## [Instructions to follow]
Whenever a line of the entries below holds the string "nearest", copy that line and return it.

## [Records shown]
::::::::
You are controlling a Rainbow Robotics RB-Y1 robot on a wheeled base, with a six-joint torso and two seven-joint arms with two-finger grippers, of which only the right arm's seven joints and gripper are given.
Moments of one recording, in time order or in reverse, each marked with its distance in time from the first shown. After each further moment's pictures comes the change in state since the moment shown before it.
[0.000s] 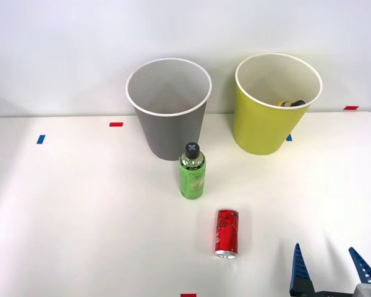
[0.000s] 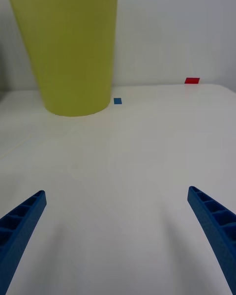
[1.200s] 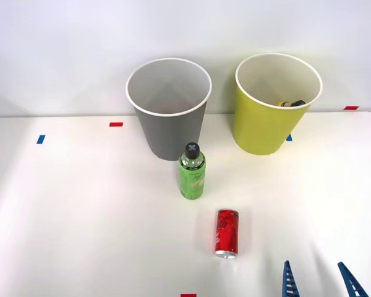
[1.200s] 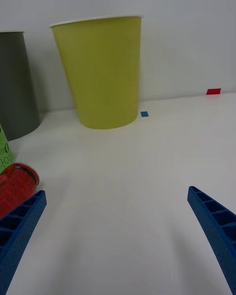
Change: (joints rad) arm 0.028 -0.063 0.096 0.126 -0.019 -0.291 -0.046
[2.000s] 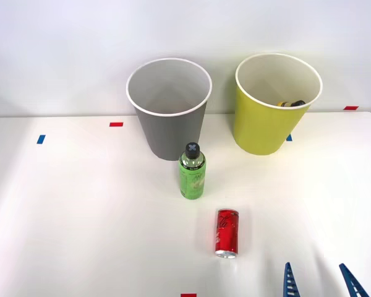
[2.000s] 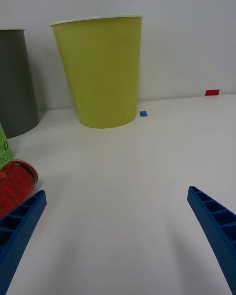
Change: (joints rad) arm 0.005 0.001 -0.003 0.000 0.004 -0.003 0.009
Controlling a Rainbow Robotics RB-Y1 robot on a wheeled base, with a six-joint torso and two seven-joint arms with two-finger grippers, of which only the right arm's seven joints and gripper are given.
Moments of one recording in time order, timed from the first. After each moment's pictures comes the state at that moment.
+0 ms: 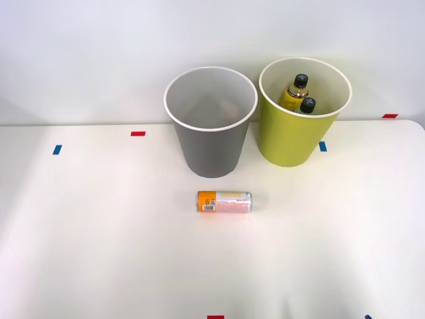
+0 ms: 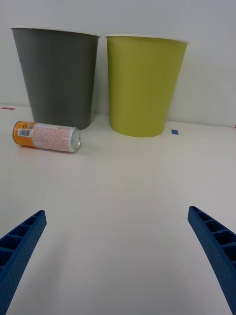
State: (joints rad) arm 0.97 -0.33 0.42 -1.70 -0.11 -0.94 1.75
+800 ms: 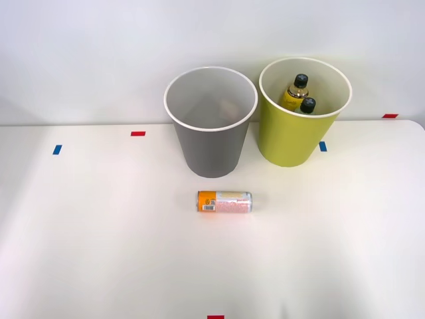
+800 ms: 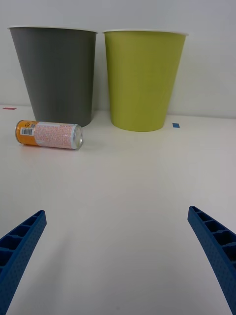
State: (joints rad) arm 0.98 -0.33 0.43 -1.70 -0.13 -0.93 1.73
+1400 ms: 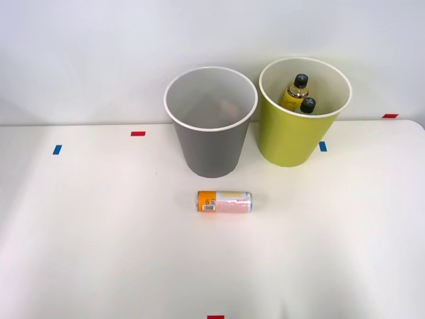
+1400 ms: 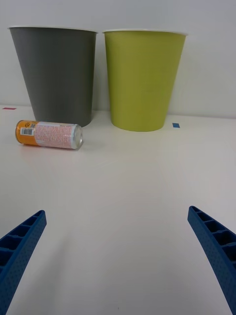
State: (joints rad) arm 0.98 -0.33 0.43 -1.70 -0.13 -0.93 1.73
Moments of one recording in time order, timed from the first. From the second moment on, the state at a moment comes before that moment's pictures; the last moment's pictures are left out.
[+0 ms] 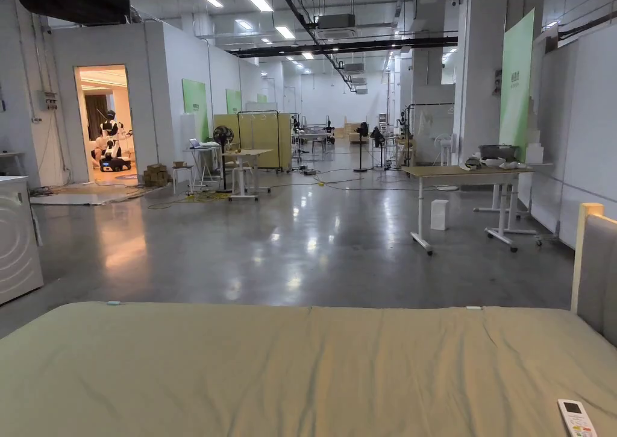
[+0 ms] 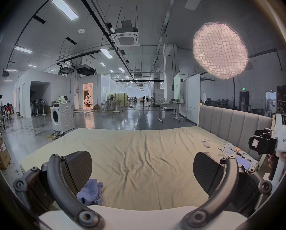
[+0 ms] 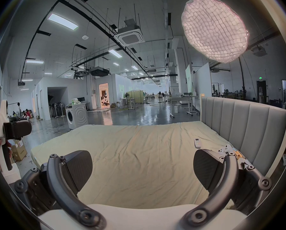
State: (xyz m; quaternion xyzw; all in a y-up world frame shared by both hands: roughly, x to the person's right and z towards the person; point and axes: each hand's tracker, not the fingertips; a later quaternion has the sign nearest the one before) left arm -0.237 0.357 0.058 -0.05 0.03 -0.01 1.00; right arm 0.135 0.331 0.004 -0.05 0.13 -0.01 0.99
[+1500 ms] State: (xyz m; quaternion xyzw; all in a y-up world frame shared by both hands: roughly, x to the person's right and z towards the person) left arm -0.227 0.371 0.061 -0.05 0.00 -0.02 1.00; right arm 0.140 0.366 0.015 -0.03 0.23 -0.08 0.97
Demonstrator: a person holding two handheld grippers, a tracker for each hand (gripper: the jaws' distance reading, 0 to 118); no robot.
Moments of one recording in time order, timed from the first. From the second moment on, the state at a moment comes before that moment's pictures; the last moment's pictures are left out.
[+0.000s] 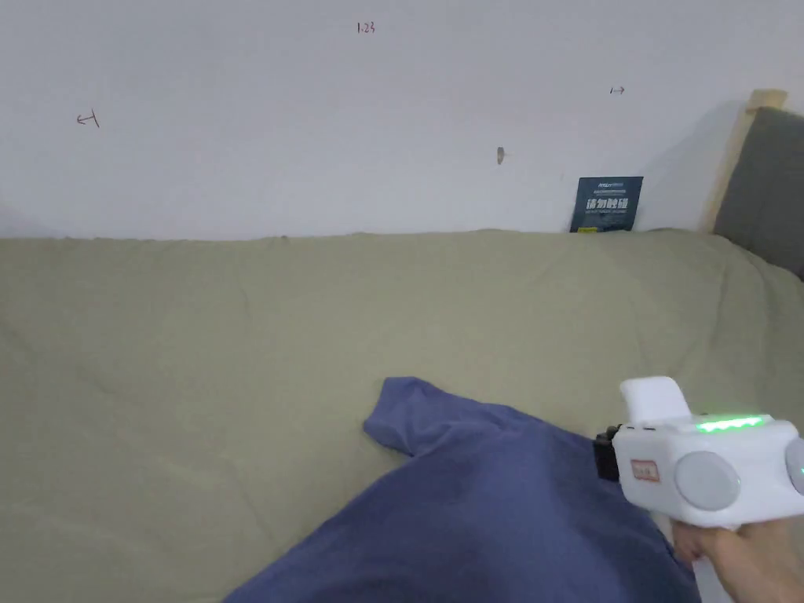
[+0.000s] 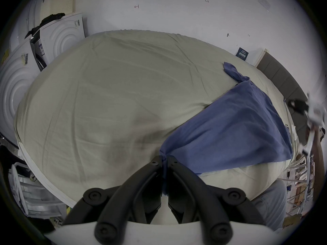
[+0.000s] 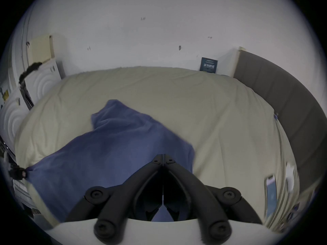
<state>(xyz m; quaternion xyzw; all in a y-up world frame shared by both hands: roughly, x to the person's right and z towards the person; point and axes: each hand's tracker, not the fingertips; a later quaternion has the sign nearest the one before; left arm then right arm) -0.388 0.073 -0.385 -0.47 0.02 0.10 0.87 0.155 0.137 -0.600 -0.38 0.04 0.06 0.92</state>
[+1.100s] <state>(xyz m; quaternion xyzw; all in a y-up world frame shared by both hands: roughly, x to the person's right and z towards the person) -0.375 0.157 -0.408 -0.42 0.02 0.11 0.90 0.154 0.263 -0.626 -0.39 0.10 0.14 0.90</state>
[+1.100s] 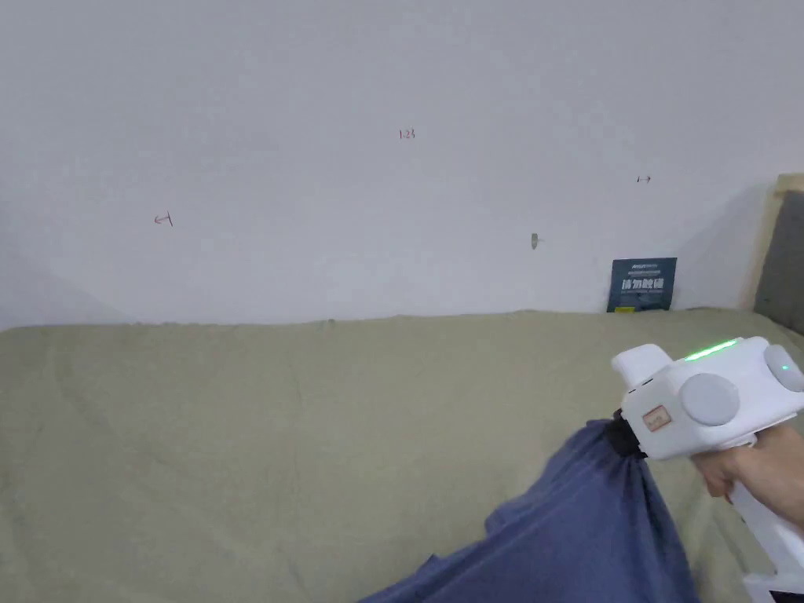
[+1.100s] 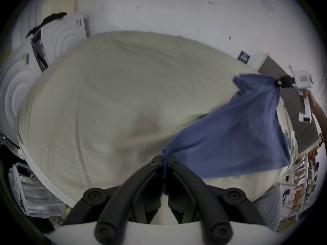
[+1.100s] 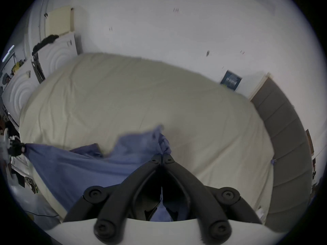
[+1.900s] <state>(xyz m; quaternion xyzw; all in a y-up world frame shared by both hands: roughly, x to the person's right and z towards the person) -0.331 0.517 -0.484 -0.21 0.09 0.04 0.97 0.260 0.549 -0.468 -0.14 0.00 0.03 0.99</state>
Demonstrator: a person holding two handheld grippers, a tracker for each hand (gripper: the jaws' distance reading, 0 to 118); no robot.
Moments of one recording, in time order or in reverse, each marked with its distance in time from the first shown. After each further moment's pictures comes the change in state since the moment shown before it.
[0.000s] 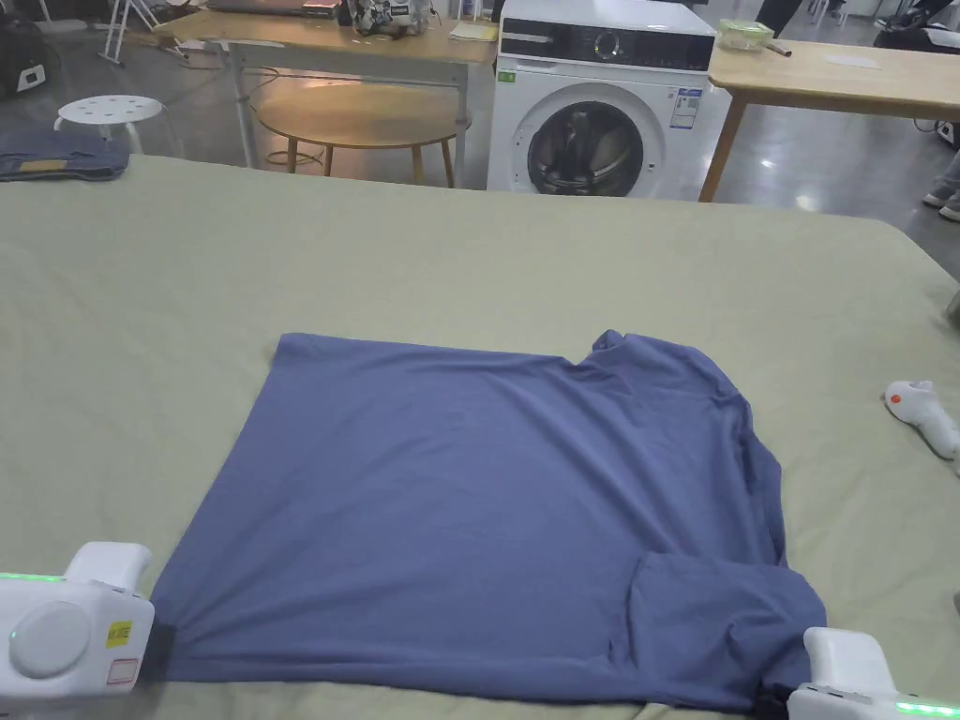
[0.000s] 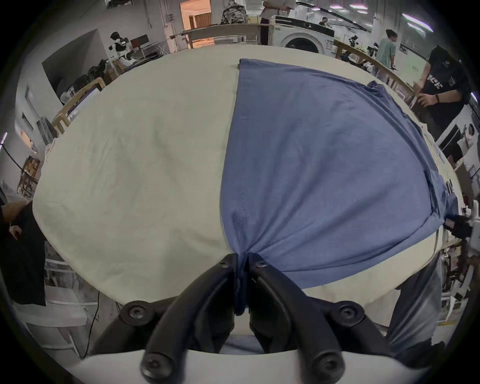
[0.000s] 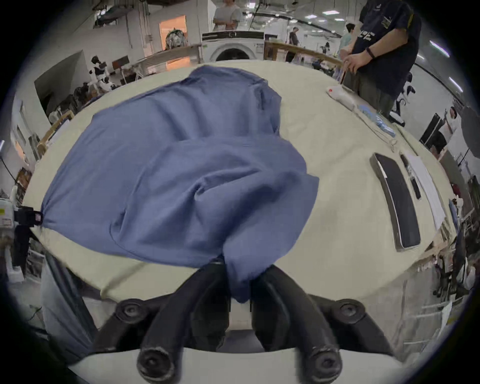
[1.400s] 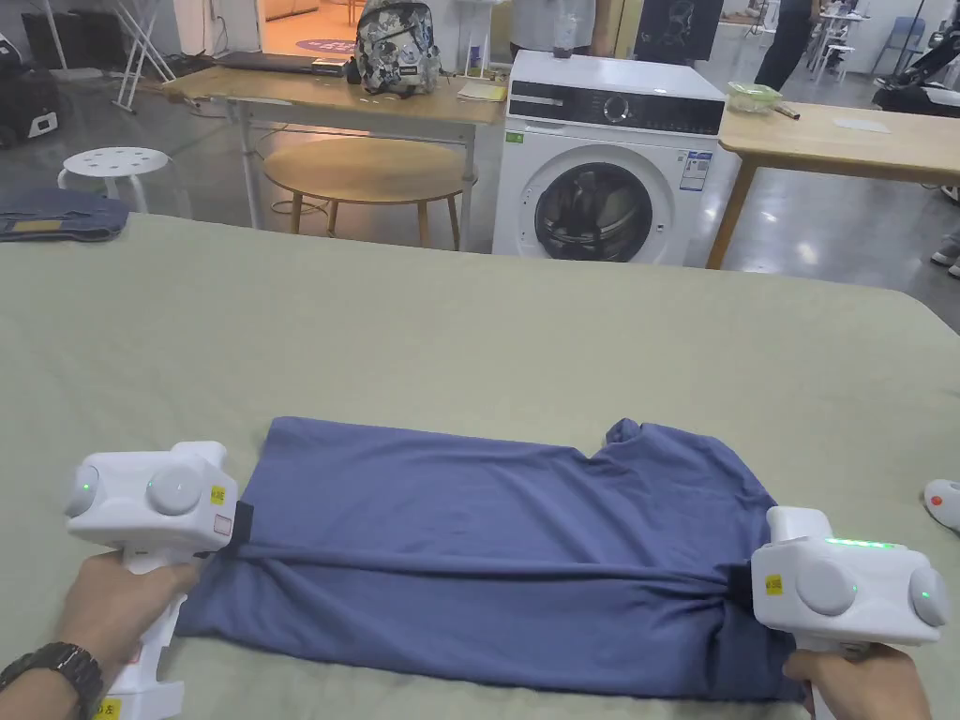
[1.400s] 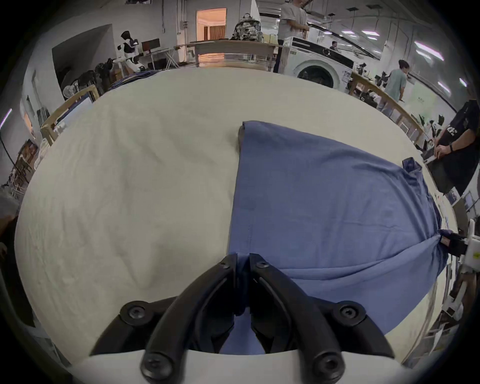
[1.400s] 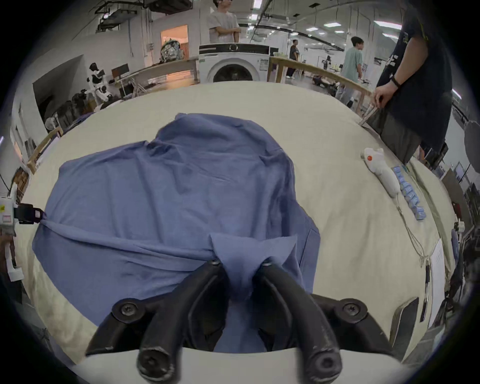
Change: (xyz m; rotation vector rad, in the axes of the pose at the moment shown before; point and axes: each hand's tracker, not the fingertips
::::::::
## [Response]
State: (xyz m; quaternion xyzw; all in a y-up world frame shared by both hands: roughly, x to the person's right and z towards the person; point and axes: each hand's tracker, not the fingertips; a later quaternion has the sign nearest the one before) left arm -0.237 0.357 0.058 -0.05 0.03 -0.01 1.00; right arm 0.135 0.331 0.004 -0.05 0.13 -0.01 0.99
<state>(xyz m; quaternion xyzw; all in a y-up world frame shared by both hands: roughly, x to the person's right and z towards the person; point and axes: each hand's tracker, not the fingertips; a later quaternion has the sign nearest the one before; left arm then right arm) -0.388 0.073 -0.385 -0.47 0.02 0.10 0.87 0.155 0.137 -0.600 -0.38 0.04 0.06 0.92</state>

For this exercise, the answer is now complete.